Alix est soulagée, Yves ne lui a pas opposé un refus.  Elle poursuit, encouragée par les yeux brillants de curiosité d’Yves.

– Donc ce ne sont pas nos yeux le problème, mais le monde lui-même. Le monde est flou et nos yeux ne peuvent accommoder pour le voir de façon nette. Comme si le monde cherchait à nous échapper. La question change entièrement. Comment le monde pourrait être devenu flou ? Je me suis d’abord demandé s’il était possible que la densité de l’air ait été modifiée, provoquant une modification de ses propriétés qui entrainerait un blocage à la propagation de la lumière. J’ai cherché à voir les causes possibles, comme l’altitude, le trou de la couche d’ozone, …

– Et vous avez été voir du côté du soleil, poursuit Yves.

– Oui.

– Et vous n’avez pas trouvé.

– Non, car je n’ai pas les cadres de pensée pour savoir où chercher.

– Alix, connaissez-vous les ondes gravitationnelles ?

– Je les ai rencontrées dans mes recherches.

– Les ondes gravitationnelles sont le symptôme de la rencontre de deux corps, deux trous noirs, qui génèrent alors une puissance comparable à la puissance de toutes les étoiles de l’univers observable ! La collision de ces deux corps génère une perturbation telle dans leur environnement, qu’en résulte une déformation de notre espace-temps.
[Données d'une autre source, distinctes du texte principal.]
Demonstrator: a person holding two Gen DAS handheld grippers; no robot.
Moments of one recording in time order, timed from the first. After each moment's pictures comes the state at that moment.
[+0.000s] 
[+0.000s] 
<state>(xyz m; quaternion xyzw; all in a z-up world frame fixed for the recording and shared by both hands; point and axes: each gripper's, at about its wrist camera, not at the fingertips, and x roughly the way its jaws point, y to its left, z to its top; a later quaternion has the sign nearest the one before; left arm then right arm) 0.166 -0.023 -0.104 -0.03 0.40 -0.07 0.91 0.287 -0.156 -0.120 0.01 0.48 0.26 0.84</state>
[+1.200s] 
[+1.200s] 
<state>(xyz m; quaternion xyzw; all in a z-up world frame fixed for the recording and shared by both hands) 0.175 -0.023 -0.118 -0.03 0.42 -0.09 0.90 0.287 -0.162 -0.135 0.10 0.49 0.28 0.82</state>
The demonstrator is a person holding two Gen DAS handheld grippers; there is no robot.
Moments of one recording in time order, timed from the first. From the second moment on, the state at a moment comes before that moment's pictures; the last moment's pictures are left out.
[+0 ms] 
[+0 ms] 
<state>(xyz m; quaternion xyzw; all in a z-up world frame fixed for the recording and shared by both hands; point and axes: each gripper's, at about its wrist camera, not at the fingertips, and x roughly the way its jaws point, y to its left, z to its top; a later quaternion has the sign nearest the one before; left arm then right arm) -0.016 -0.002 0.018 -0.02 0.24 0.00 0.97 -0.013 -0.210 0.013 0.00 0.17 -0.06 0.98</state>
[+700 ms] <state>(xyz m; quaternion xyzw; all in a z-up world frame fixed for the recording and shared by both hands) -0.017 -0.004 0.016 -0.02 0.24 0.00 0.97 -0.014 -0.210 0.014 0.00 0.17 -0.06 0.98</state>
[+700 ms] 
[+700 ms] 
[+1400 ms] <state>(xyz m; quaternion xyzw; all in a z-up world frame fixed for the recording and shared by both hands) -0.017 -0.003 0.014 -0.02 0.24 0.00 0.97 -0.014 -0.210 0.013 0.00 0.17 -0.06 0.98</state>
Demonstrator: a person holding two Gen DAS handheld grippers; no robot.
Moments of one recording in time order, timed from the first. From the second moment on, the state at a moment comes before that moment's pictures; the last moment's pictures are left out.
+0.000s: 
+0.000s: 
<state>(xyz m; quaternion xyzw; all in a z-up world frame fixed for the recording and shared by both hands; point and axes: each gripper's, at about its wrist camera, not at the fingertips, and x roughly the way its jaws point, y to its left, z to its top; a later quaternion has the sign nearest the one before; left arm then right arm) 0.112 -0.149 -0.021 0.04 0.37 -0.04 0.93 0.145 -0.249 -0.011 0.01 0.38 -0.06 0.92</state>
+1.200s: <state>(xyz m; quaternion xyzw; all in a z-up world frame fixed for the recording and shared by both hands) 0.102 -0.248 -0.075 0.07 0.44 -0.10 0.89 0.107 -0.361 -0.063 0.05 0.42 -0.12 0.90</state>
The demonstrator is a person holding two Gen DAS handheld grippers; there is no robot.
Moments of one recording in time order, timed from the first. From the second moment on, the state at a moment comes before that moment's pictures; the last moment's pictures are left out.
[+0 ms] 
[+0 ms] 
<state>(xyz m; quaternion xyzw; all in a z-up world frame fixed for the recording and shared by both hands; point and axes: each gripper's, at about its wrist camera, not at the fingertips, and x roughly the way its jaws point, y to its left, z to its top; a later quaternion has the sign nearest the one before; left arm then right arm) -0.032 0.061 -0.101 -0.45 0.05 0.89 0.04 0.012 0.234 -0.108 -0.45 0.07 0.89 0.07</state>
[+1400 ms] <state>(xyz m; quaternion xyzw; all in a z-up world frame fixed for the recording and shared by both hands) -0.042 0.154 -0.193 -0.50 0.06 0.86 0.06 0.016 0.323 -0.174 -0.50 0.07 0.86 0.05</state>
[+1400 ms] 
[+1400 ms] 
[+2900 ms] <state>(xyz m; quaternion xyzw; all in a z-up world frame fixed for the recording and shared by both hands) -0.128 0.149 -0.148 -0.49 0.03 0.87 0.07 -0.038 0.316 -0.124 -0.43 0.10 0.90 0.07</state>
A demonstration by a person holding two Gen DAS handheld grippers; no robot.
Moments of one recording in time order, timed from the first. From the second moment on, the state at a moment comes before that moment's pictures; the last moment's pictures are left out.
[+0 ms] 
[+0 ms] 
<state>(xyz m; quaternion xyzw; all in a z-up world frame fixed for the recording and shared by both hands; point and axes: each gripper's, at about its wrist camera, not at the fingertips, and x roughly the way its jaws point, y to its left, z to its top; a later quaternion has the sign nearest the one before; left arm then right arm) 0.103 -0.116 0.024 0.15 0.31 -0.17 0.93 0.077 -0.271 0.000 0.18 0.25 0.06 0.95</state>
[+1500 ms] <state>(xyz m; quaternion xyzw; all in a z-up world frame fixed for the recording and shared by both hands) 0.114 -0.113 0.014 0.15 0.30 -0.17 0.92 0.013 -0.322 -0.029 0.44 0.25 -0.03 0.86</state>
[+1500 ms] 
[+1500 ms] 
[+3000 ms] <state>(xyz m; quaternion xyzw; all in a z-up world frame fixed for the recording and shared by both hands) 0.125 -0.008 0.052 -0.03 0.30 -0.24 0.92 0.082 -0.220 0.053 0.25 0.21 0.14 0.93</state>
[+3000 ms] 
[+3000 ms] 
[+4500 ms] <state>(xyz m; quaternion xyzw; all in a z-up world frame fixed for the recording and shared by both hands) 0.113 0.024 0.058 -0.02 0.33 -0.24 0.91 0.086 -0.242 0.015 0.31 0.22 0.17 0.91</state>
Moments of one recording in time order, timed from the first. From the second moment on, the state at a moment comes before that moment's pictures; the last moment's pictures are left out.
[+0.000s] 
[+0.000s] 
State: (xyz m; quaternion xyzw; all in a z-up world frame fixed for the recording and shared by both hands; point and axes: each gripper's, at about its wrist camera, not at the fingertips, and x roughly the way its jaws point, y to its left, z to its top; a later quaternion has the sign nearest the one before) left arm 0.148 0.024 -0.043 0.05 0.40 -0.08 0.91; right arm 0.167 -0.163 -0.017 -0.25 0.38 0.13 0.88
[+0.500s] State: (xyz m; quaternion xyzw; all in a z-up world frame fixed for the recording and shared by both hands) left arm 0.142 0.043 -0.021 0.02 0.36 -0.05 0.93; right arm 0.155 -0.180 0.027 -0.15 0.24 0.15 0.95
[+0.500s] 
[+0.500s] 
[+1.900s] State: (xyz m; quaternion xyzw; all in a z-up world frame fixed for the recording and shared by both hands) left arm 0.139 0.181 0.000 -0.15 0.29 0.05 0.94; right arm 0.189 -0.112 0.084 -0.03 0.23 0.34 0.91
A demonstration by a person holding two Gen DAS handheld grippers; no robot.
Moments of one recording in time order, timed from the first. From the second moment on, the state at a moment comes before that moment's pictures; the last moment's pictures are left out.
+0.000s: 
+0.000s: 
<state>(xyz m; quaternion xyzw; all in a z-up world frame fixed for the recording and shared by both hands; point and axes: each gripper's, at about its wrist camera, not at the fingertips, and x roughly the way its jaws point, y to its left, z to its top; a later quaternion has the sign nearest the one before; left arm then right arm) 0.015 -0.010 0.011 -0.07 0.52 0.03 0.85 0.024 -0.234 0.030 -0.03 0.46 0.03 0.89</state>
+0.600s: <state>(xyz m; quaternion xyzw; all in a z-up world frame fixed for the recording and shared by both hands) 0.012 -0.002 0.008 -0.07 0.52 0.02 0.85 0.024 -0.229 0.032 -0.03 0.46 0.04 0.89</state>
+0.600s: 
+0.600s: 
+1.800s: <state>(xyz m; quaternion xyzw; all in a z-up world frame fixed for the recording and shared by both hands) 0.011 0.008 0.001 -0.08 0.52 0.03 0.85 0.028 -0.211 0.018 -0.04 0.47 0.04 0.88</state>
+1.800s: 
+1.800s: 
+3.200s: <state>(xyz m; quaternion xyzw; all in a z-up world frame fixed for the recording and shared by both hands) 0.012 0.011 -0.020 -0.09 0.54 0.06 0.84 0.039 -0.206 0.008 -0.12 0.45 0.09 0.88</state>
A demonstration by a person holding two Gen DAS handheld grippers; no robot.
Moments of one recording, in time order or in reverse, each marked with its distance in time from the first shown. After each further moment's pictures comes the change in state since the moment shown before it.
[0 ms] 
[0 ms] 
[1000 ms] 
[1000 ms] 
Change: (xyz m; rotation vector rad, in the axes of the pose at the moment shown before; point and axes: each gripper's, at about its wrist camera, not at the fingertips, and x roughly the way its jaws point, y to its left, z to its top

On pourrait donc imaginer qu’une collision plus importante ait eu lieu et ait ainsi créé une perturbation plus longue, qui trouble jusqu’à notre œil.

– Oui c’est ce genre d’explication que je cherchais.

– Malheureusement je ne vais pas pouvoir, comme vous vous en doutez, confirmer ou infirmer cette hypothèse tout de suite. Il faudrait pouvoir rassembler une équipe et concevoir un dispositif expérimental et enfin avoir une deuxième équipe de chercheurs dont le travail confirme celui du premier groupe. Et je crains que cela prenne des années. La science ne peut plus vous aider à ce stade Alix.

– Oui je comprends, c’est un peu ce que j’avais en tête. Mais… l’idée ne vous semble pas farfelue ?

– Pas plus que la théorie de la relativité générale ne l’était, dit en souriant Yves.

– Donc il y a un espoir.

– En attendant, il faudra trouver des solutions pour s’en accommoder.